In the same master data scenario, rules for precedence in the case of conflicting client information from more than one source system are an important element of Data Lifecycle Management, based on the business-determined designation of which source is authoritative with respect to what data. For example, if the ‘A’ ‘P’ ‘I’ values of ‘Client Status’ are the selected categorization scheme, and there are two client data stores with those values, the business line needs to specify to IT which source will be accepted into the master data hub if there is a conflict – e.g., one system has ‘A’ and the other ‘I.’ In a similar manner, to provide input to IT for Data Integration, only the business can determine what data needs to be integrated, how it should be represented, and what the valid data relationships are, with the assistance of a data modeler. Modeling for integration is a vital nexus where business lines and IT must achieve agreement; your engagement and decisions will affect how your data is planned, structured (architected), and organized for years to come. It is highly recommended that data stewards learn how to interpret and validate a data model; organizations can provide training or materials for self-study, for instance, the book “Data Modeling Made Simple” by Steve Hoberman.
Finally, back to square one – Data Requirements, the detailed level of architecting data. For any data store, only the business lines can determine what data is required to satisfy business needs. The business role in determining and specifying data requirements is undeniably critical. For example, with today’s increased emphasis on data privacy, it could be decided that the data element ‘Opt Out’ with the values ‘Y’ for Yes and ‘N’ for No, originally captured in the organization’s eCommerce system, should be included within the client master data store, because every business line may need to know about a client’s preference.
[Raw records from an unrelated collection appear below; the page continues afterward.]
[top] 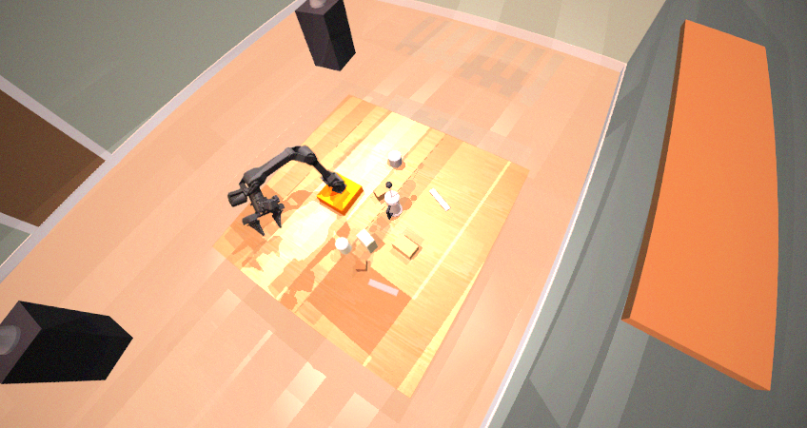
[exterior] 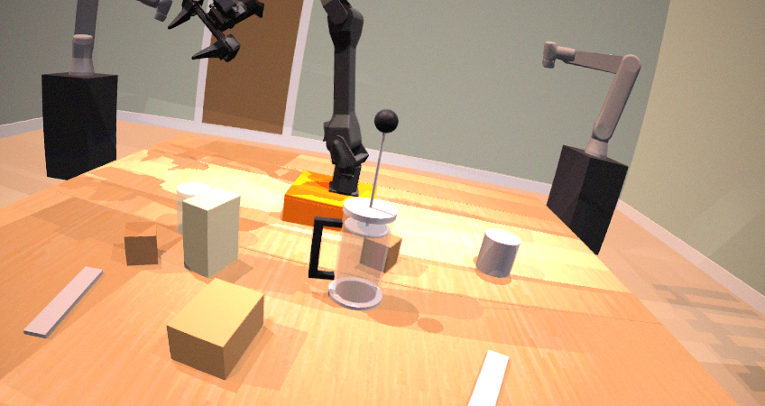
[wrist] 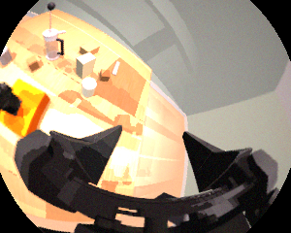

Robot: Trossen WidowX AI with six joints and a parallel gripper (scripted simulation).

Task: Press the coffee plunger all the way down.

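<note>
The glass coffee press is 33 cm ahead of my gripper tip, 41 cm to the left of it and 20 cm below it. From my gripper tip the other things lie so: tan box: 47 cm ahead, 25 cm to the left, 30 cm below; grey cylinder: 20 cm ahead, 70 cm to the left, 29 cm below; cream block: 30 cm ahead, 20 cm to the left, 27 cm below.
</note>
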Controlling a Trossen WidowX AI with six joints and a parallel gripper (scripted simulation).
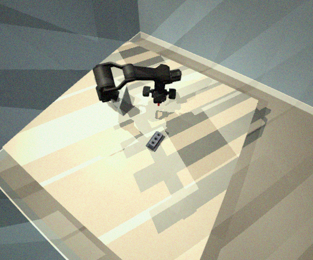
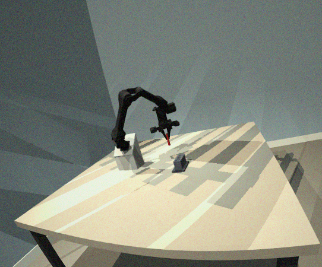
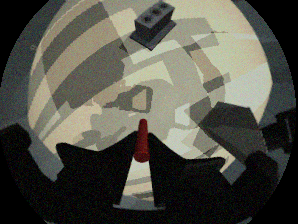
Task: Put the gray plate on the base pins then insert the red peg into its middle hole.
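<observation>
The gray plate lies 190 mm to the right of my gripper tip, 130 mm ahead of it and 70 mm below it. Also, from my gripper tip: dark base (190 mm to the right, 120 mm ahead, 100 mm below); red peg (right at my gripper tip).
</observation>
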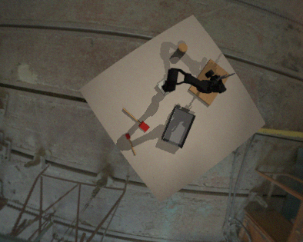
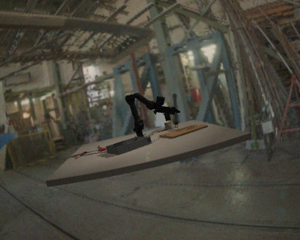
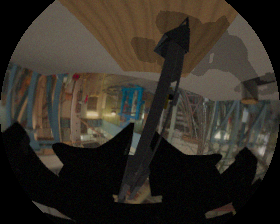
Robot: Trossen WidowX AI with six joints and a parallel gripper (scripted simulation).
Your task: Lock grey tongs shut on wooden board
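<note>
My gripper tip is 170 mm above the wooden board. The rest, counted from my gripper tip: roasting tin: 200 mm ahead, 470 mm to the right, 150 mm below.
</note>
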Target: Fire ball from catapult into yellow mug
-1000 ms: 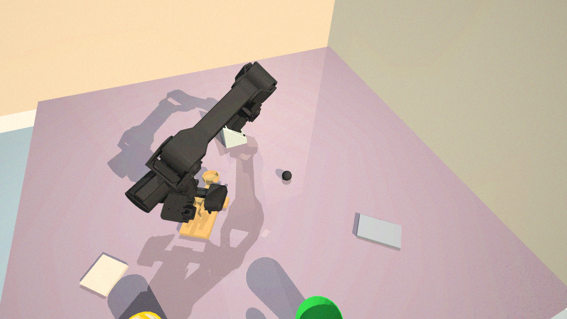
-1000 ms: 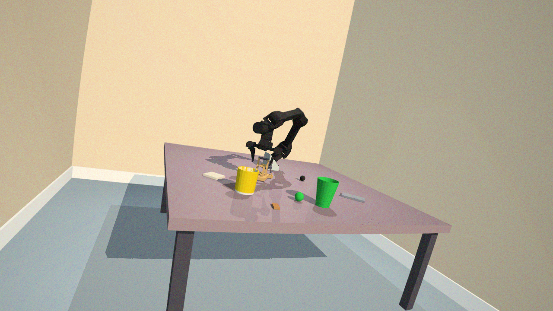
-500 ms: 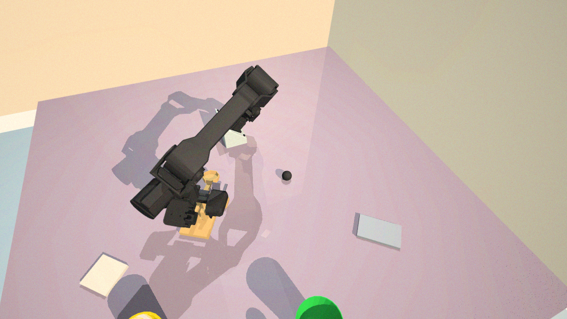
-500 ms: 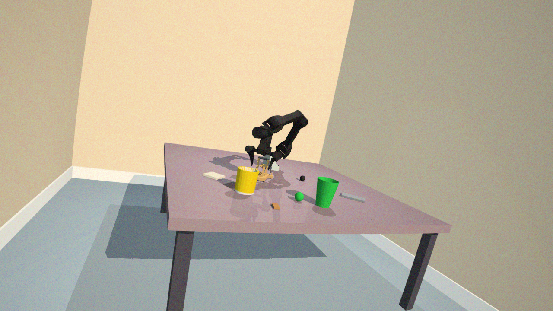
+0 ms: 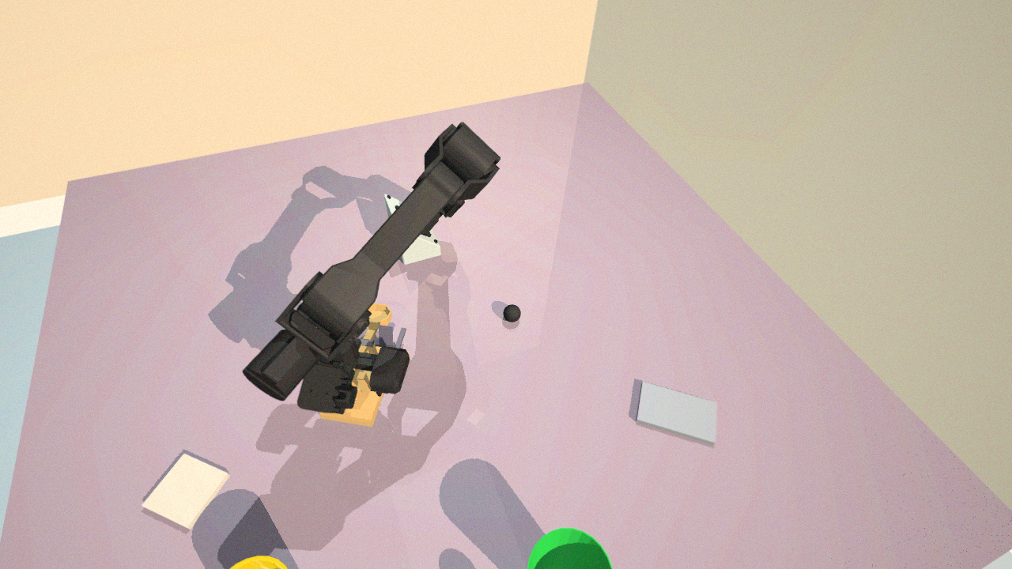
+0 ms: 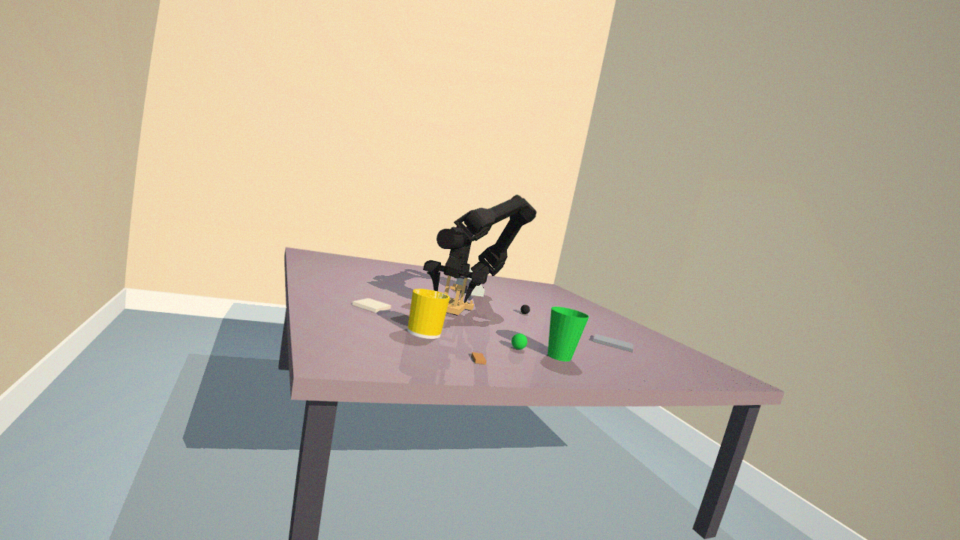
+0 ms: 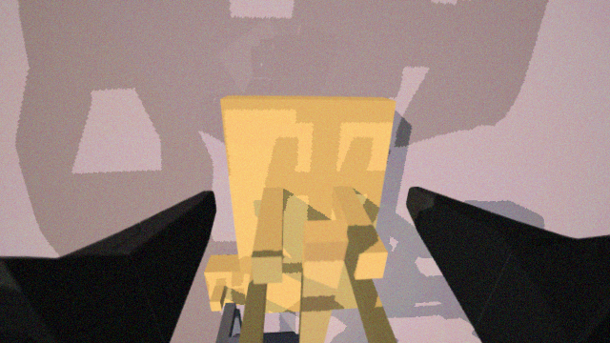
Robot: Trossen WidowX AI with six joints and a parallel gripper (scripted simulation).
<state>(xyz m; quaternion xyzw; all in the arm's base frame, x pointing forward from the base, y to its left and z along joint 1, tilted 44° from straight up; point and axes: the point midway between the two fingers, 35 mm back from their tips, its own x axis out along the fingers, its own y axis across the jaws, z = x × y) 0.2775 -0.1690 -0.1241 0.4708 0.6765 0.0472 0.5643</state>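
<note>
The black ball lies 300 mm to the left of my gripper tip, 30 mm behind it and 20 mm below it. From my gripper tip the other things lie so: cream slab: 250 mm to the right, 30 mm below, 30 mm ahead; yellow mug: 240 mm ahead, 170 mm to the right, 10 mm below; wooden catapult: 60 mm to the left, 50 mm behind, 20 mm above.
</note>
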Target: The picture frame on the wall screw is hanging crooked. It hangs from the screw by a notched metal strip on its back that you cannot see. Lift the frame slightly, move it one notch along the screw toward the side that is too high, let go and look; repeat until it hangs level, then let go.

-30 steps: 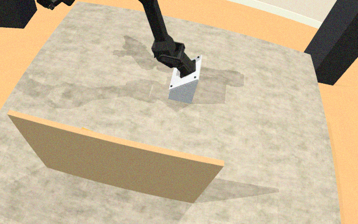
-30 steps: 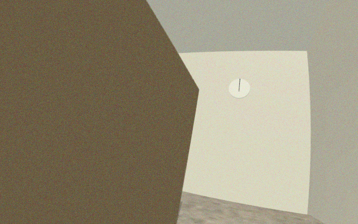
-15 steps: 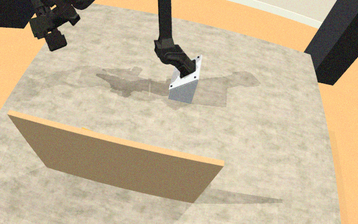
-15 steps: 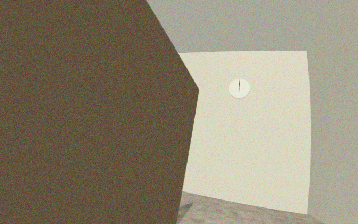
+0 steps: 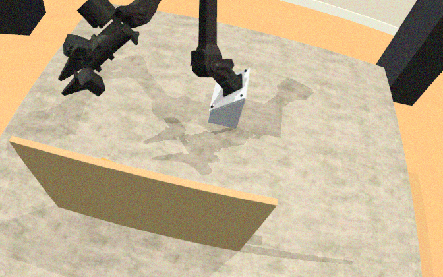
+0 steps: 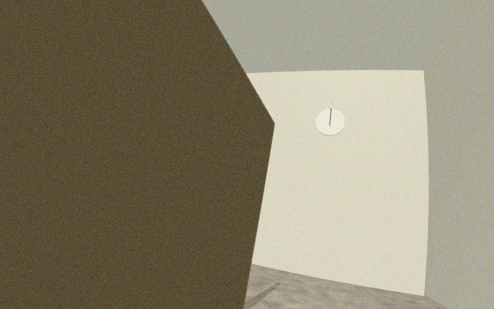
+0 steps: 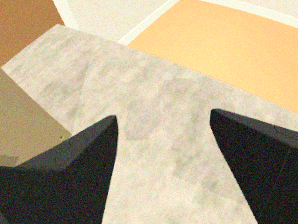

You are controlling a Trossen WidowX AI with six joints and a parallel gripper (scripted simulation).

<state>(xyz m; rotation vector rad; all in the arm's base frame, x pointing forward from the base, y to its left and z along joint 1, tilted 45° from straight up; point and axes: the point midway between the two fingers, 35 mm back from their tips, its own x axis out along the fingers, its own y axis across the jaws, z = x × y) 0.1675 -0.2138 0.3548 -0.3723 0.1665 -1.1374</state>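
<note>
The picture frame lies 22 cm ahead of my gripper tip, 23 cm to the left of it and 4 cm below it. From my gripper tip the other things lie so: tan wall panel (23 cm ahead, 24 cm to the left, 5 cm below).
</note>
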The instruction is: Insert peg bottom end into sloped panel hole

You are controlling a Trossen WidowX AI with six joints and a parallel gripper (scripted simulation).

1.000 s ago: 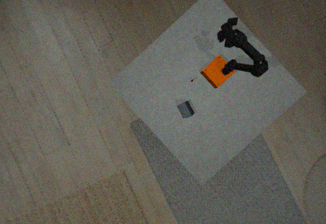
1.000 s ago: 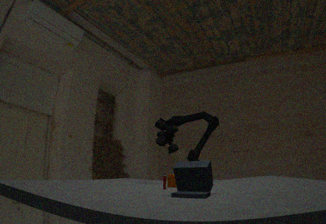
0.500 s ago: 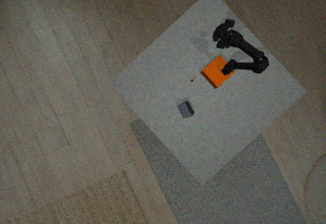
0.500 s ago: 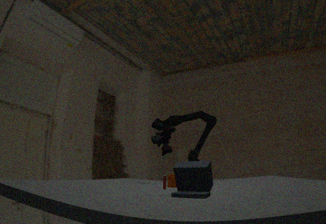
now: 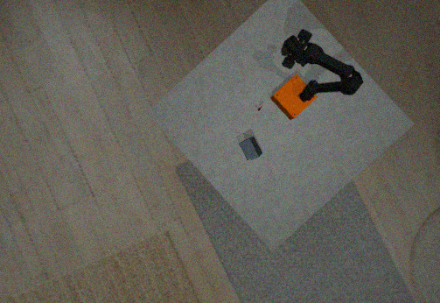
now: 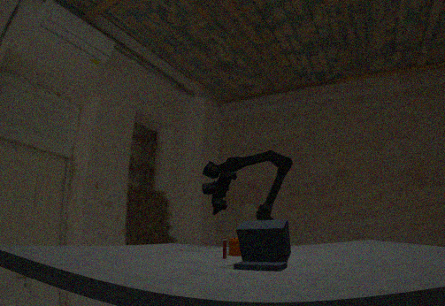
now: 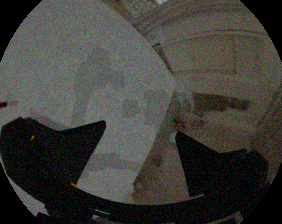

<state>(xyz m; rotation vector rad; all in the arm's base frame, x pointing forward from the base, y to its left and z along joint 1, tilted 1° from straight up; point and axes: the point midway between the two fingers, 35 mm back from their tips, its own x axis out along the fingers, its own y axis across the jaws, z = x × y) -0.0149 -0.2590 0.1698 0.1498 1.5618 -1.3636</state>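
Right now the red peg is 310 mm ahead of my gripper tip, 170 mm to the left of it and 160 mm below it. Round my gripper tip: grey sloped panel block (510 mm ahead, 360 mm to the left, 140 mm below).
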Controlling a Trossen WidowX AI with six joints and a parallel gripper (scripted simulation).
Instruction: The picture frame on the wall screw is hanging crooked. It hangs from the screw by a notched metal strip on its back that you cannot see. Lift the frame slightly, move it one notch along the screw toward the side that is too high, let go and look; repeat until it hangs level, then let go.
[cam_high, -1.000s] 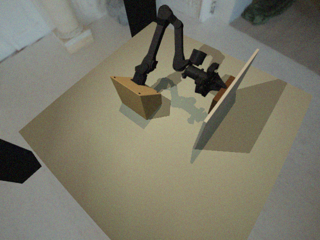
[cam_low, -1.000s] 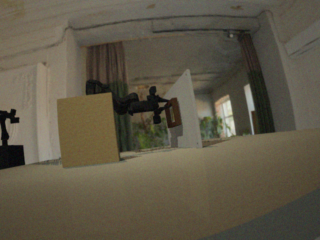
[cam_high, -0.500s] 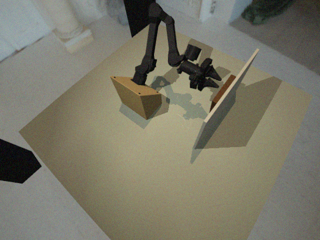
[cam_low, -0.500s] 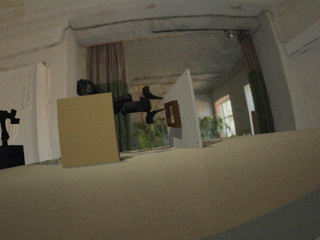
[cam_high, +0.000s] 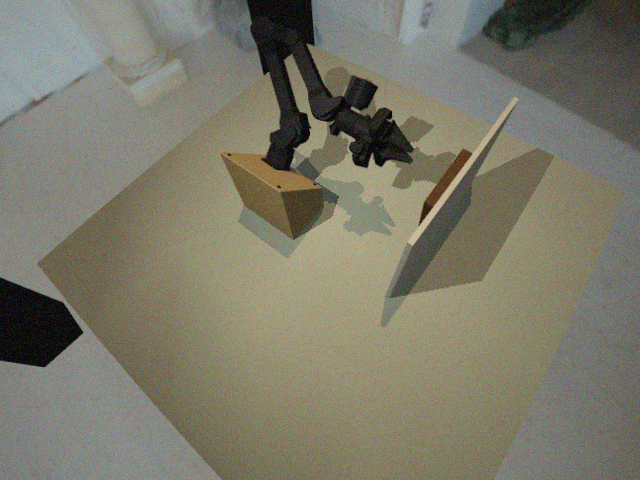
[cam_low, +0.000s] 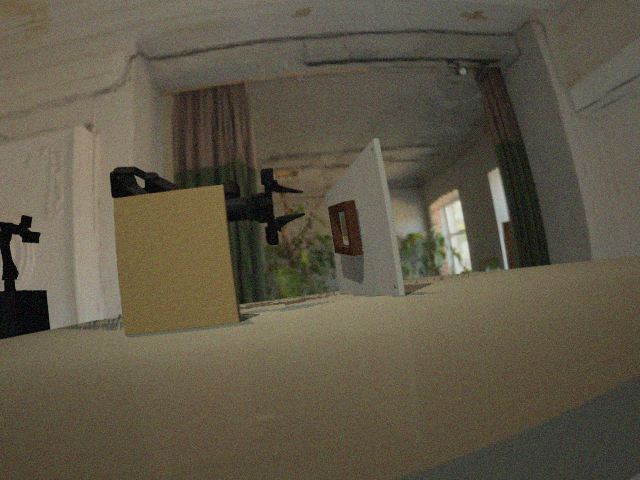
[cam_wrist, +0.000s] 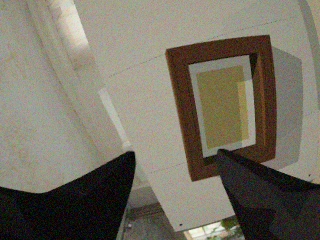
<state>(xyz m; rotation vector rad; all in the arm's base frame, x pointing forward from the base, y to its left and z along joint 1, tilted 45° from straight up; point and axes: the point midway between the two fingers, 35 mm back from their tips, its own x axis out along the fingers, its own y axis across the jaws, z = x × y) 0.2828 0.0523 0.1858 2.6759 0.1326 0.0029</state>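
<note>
The brown picture frame is 10 cm ahead of my gripper tip, 7 cm below it and 2 cm to the left of it. Also, from my gripper tip: white wall panel (12 cm ahead, 9 cm below, 1 cm to the left).
</note>
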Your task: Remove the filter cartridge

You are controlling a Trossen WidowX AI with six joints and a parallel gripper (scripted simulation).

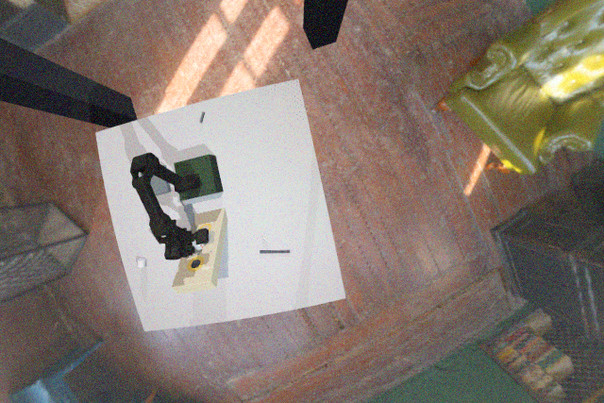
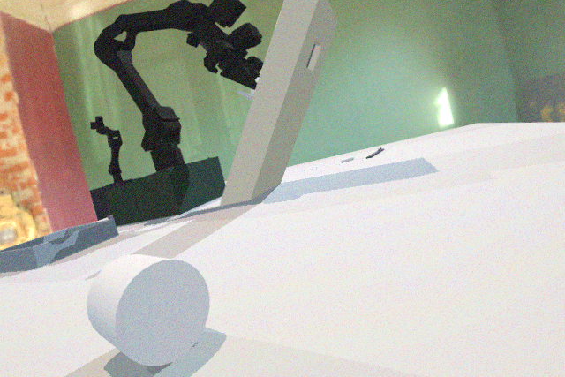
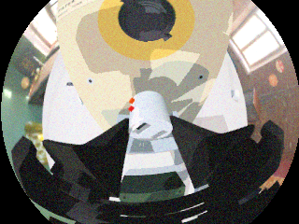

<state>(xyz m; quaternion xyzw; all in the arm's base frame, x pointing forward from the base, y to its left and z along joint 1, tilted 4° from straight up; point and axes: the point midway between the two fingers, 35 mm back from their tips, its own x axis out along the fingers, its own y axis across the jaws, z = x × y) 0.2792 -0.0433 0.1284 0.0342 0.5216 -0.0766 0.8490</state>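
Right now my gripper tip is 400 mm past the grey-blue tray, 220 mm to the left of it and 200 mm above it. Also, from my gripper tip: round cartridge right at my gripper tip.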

For every functional requirement involving the system acting on data, there is a corresponding data set. Let’s say that a functional requirement calls for the system to derive an average client acquisition count, which would allow the user to learn how many new clients the organization has acquired. The business needs to know what calculations are required and validate that the ‘Client Create Date’ and ‘Client Status’ value of ‘A’ is sufficient enough to determine the count of new clients within a designated time period, and then average the count by time period, such as a year, a quarter, or month. If business line staff are actively engaged in thinking through and developing data requirements, the design and completeness of data stores will significantly improve.
Remember that there is a demonstrated cost curve in application / data store development. The time and effort required to add features or data in the requirement phase is much less than discovering new requirements in the technical design or implementation phase. Therefore, if you want better, more accessible, high quality data, work with IT hand in hand from the beginning. Enjoy your expended role in data architecture but be careful – you might morph into a “Data Person.”
[1] He further decomposed nine type of accidental properties, which are actually quite useful to explore in building a fully attributed data model: quantity, quality, relation, habitus, time, location, situation / position, action, and acted upon. Presented for your interest, and now we’ll move on.